Poster
in
Workshop: RLxF: RL from World Feedback Fri, Jul 10, 2026 • 12:00 AM – 1:00 AM PDT

On Learning to Think with Action Process Reward Models

Michael Zhang ⋅ Madison Ho

Project Page

Abstract

Large language models (LLMs) and reinforcement learning (RL) with verifiable task completion show exciting promise for tool calling tasks. However, extending this paradigm to multi-turn, long-horizon workflows results in sparse rewards and credit-assignment problems. Meanwhile, providing more frequent learning signal—either via step-level process feedback or behavioral cloning / supervised finetuning (SFT) on full reasoning traces—requires expensive human annotation that limits scalability.

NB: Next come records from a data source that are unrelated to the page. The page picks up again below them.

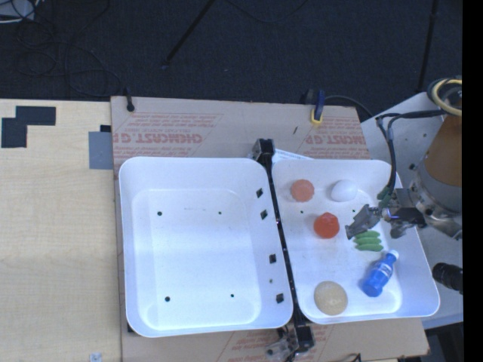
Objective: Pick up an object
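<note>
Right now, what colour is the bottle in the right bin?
Blue, with a white cap; the bottle shows best in the camera view.

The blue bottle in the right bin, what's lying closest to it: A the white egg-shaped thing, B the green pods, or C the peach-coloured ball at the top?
B: the green pods lie just above the blue bottle, while the white egg-shaped thing and the peach-coloured ball sit along the bin's far side.
</note>
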`<state>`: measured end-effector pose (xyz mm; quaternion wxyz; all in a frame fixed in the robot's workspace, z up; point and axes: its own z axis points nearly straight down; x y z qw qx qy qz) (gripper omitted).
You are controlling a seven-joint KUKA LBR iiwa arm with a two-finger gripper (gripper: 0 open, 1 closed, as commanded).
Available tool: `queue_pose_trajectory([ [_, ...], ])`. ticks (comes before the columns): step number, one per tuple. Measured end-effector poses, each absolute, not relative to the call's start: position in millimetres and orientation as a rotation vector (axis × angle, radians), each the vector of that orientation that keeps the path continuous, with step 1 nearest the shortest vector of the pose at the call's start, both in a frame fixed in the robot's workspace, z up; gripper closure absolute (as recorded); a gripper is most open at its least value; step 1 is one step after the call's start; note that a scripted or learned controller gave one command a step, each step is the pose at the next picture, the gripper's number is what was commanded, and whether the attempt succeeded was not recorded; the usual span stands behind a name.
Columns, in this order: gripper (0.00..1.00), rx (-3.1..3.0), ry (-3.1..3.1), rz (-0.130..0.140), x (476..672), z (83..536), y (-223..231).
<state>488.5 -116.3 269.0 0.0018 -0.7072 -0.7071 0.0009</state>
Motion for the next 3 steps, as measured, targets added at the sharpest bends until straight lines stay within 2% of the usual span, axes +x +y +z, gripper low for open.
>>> queue_pose_trajectory([
  [1, 0.0, -2.216, -2.211, 0.011, 486.7, 108, -138],
  [2, 0.0, -2.22, -2.227, -0.002, 574.0, 87, -142],
  [3, 1.0, -2.224, -2.213, 0.003, 569.6, 97, -144],
])
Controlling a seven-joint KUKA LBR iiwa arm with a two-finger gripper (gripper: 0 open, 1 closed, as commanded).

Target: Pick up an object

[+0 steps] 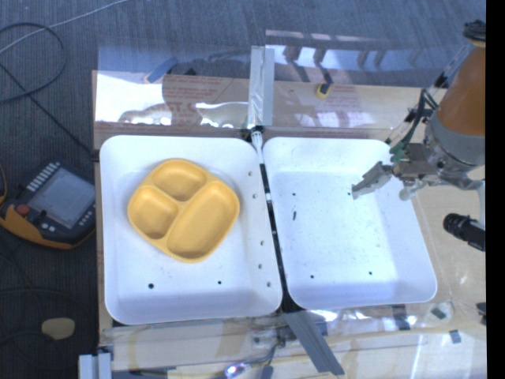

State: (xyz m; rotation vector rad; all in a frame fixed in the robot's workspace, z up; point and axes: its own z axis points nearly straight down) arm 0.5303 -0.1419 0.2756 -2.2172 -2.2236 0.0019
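Yellow divided plate [184, 209] lies in left bin [114, 290], untouched. Hand [377, 180] over right bin [410, 290], well apart, grasping nothing; finger state cannot be told. Pick not begun.

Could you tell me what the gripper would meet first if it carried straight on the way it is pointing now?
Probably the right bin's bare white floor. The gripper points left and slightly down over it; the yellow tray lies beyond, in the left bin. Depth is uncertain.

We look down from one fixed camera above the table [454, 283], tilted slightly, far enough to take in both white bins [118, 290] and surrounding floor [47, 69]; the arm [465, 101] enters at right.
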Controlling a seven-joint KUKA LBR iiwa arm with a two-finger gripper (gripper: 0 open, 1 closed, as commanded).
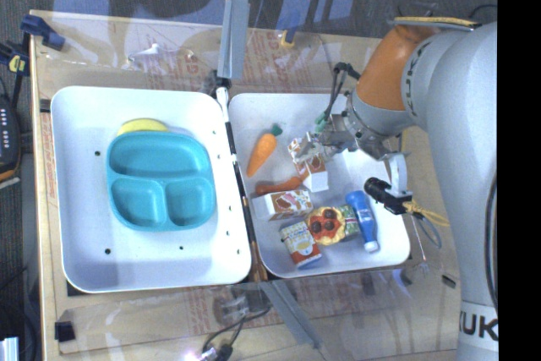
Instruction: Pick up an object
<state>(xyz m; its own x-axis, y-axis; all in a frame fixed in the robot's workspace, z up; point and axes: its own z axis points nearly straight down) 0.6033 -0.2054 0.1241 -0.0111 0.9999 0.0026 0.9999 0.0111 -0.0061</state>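
Along the right bin's [404, 254] near edge lie a can [300, 243], a pizza toy [328, 225] and a blue bottle [363, 220]; mid-bin a packet [306, 152] sits beneath the gripper [325, 138], whose state cannot be told. Toward the far-left corner a carrot [261, 150] is seen: judged light, stiff, best gripped across its thick middle.

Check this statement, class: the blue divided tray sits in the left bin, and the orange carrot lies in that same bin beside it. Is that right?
Not quite. The camera view shows the blue divided tray in the left bin, but the orange carrot lies in the right bin, among the small food packets.
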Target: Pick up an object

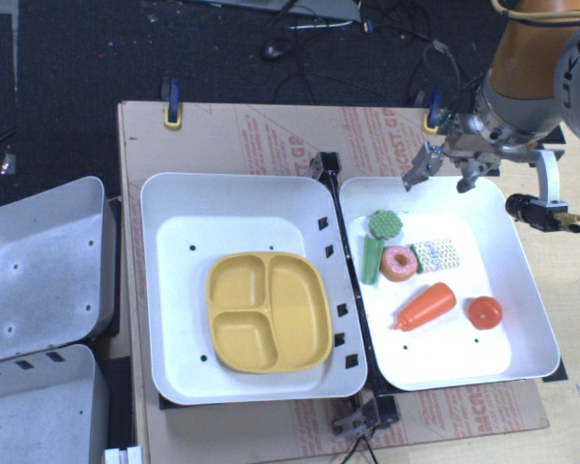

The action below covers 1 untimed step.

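Note:
The right bin (522, 351) holds a green broccoli piece (385, 224) above a green stalk-like item (371, 259), a pink donut (399, 263), a patterned white block (437, 253), an orange carrot (426, 306) and a red tomato (484, 311). My gripper (442, 175) hangs over the bin's far rim, above and to the right of the broccoli. Its two fingers are spread apart with nothing between them.
The left bin (169, 259) holds a yellow divided plate (269, 310). A black divider with clips (340, 259) runs between the bins. Blue and yellow clamps (173, 110) sit on the board's far edge. Grey trays (39, 259) lie at the left.

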### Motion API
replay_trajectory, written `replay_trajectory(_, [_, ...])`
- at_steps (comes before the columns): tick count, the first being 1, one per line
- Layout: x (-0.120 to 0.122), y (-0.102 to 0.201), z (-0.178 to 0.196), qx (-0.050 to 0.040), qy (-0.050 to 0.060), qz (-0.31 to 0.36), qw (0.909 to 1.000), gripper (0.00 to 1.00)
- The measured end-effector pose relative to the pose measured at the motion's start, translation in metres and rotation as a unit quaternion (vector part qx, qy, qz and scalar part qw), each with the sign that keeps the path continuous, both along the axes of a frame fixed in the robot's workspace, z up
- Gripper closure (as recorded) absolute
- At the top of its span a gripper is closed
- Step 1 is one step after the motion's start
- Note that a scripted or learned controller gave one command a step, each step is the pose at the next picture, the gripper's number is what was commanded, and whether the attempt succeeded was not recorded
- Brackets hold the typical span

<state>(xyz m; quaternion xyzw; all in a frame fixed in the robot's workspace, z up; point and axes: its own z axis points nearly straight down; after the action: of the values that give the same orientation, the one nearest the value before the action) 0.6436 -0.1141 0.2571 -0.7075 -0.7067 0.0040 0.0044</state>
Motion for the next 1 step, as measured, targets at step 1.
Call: replay_trajectory(1, [0.0021, 0.0002, 0.0071, -0.0007, -0.006, 0.001, 1.0000, 0.00])
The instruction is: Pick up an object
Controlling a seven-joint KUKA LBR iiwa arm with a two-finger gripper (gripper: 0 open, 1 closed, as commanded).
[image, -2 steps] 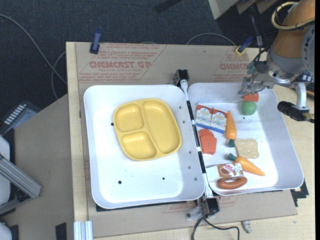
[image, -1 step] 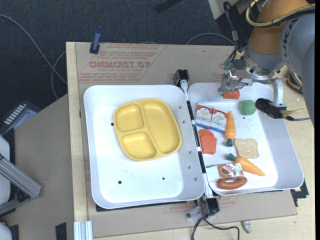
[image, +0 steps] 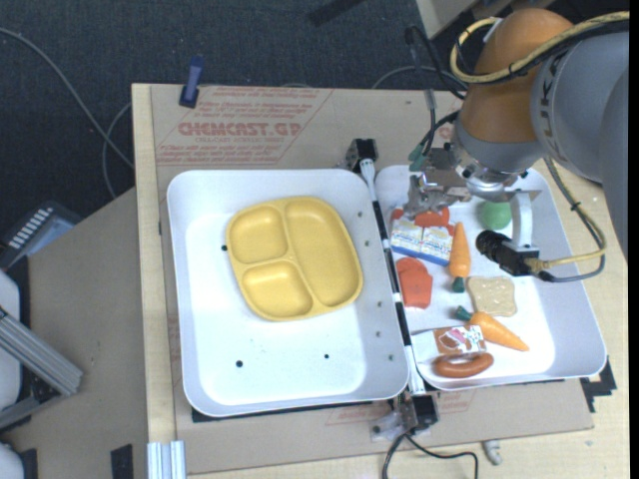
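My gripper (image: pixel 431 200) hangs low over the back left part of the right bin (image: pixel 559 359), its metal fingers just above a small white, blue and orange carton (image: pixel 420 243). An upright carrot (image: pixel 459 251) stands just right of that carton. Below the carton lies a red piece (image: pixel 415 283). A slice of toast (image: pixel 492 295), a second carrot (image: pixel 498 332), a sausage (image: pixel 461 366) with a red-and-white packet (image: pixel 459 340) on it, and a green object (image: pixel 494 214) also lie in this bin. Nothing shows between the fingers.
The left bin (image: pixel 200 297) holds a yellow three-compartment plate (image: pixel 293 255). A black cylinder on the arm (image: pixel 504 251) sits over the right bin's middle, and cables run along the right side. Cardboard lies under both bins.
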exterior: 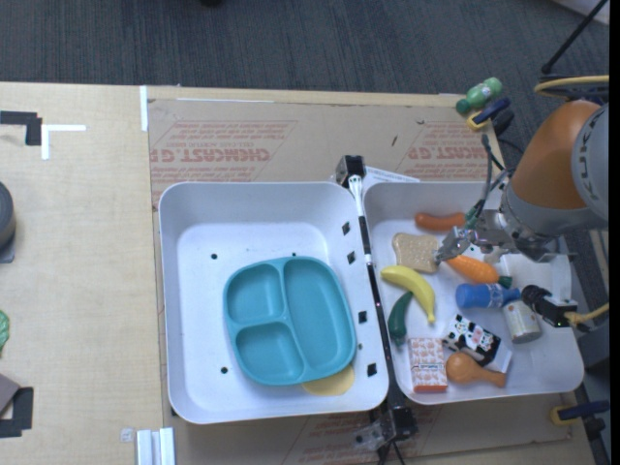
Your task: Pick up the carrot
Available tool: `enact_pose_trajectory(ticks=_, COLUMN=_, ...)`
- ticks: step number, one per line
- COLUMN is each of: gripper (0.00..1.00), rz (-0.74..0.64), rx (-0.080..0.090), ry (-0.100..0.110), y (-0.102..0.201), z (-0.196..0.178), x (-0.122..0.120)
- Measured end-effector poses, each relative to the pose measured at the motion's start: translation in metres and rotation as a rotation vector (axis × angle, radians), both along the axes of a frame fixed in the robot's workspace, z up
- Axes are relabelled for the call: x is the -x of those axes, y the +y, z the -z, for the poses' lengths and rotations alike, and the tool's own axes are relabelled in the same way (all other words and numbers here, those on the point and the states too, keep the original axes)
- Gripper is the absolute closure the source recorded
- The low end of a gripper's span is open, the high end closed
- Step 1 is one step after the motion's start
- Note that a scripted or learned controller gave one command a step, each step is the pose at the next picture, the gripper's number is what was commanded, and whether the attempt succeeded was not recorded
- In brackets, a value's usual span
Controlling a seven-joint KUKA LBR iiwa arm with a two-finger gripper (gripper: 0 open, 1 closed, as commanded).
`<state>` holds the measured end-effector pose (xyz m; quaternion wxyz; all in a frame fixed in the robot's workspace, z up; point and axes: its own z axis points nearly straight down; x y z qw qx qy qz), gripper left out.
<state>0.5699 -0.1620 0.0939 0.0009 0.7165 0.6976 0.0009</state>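
I had gripper (457, 250) at carrot (475, 267); grip state unclear. Carrot looked light, stiff, slick; take mid-body.

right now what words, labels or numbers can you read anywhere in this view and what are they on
"CHEMCAST GP", red print seen mirrored and repeated, on the brown protective sheet under the bins.
Small carton in the right bin: red and white printing, too small to read.
Black-and-white cow-patterned pack: no legible text.
Nothing else readable.
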Motion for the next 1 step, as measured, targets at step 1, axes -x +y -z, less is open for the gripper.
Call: enact_pose_trajectory(ticks=1, gripper=1.00, rz=0.004, rx=0.000, ry=-0.002, y=-0.0006, z=-0.0086, x=-0.0018)
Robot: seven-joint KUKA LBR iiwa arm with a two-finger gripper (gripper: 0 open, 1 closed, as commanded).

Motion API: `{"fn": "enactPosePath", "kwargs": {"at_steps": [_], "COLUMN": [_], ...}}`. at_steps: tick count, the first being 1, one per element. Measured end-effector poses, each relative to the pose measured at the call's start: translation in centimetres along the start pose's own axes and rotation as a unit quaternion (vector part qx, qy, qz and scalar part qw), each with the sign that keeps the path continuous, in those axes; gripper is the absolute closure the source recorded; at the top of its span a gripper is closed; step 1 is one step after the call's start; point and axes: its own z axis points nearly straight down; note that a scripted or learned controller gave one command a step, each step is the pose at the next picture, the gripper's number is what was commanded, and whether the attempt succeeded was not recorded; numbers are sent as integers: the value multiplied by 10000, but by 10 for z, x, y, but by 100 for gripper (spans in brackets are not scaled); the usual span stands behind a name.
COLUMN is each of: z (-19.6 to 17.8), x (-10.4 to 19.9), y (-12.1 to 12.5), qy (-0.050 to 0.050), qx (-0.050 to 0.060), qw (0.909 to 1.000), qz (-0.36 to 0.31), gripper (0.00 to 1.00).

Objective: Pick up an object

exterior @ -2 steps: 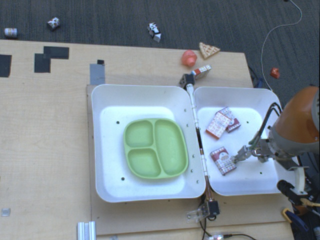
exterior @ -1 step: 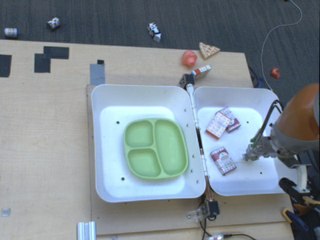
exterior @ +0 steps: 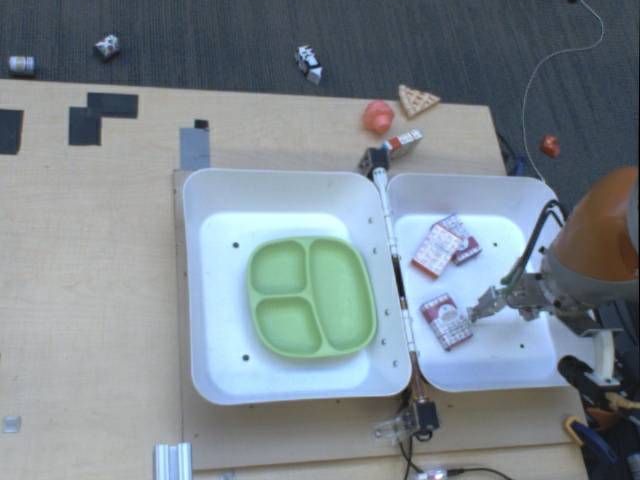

We study an alternative paradigm of learning from easy-to-collect, action-only demonstrations—successful trajectories only containing actions recordable without additional effort while a human completes a task. We first find that this action-only setting results in significant performance gaps across text-based games and function-calling benchmarks compared to training on full reasoning traces. To address this, we thus introduce Action Process Reward Models (Act-PRMs). We hypothesize that action-only traces only provide part of the context necessary to generate high-return future steps. This motivates Act-PRM as an expectation-maximization (EM) approach: we treat actions as observed data behind “latent” thoughts, and train LLMs to generate thoughts that maximize the likelihood of next-step observed actions. We further show that this EM objective can be implemented as policy gradient with dense rewards via the action likelihoods—enabling LLMs to iteratively generate high-likelihood reasoning traces without human annotation. Finally, we empirically show that Act-PRMs consistently turn action-only logs into effective training signal. Across multi-turn text-based games and tool-calling benchmarks, Act-PRMs match or exceed SFT on fully-annotated reasoning traces on end-to-end task completion. They also deliver substantial improvements over action-only behavioral cloning.